Work order: Transcribe the lines from the start of the data below through the line with "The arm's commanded", word for word and nothing more.

___ Dataset content ___

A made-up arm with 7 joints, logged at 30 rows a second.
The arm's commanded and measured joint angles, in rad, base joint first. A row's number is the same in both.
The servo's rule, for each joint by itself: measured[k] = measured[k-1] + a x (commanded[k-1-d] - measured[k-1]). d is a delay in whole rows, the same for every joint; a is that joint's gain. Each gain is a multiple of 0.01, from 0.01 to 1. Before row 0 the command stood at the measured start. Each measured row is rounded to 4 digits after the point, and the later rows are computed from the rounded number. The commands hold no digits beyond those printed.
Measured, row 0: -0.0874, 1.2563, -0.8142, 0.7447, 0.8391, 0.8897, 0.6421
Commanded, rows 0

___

Solution to the problem:
A made-up arm with 7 joints, logged at 30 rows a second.
The arm's commanded and measured joint angles, in rad, base joint first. A row's number is the same in both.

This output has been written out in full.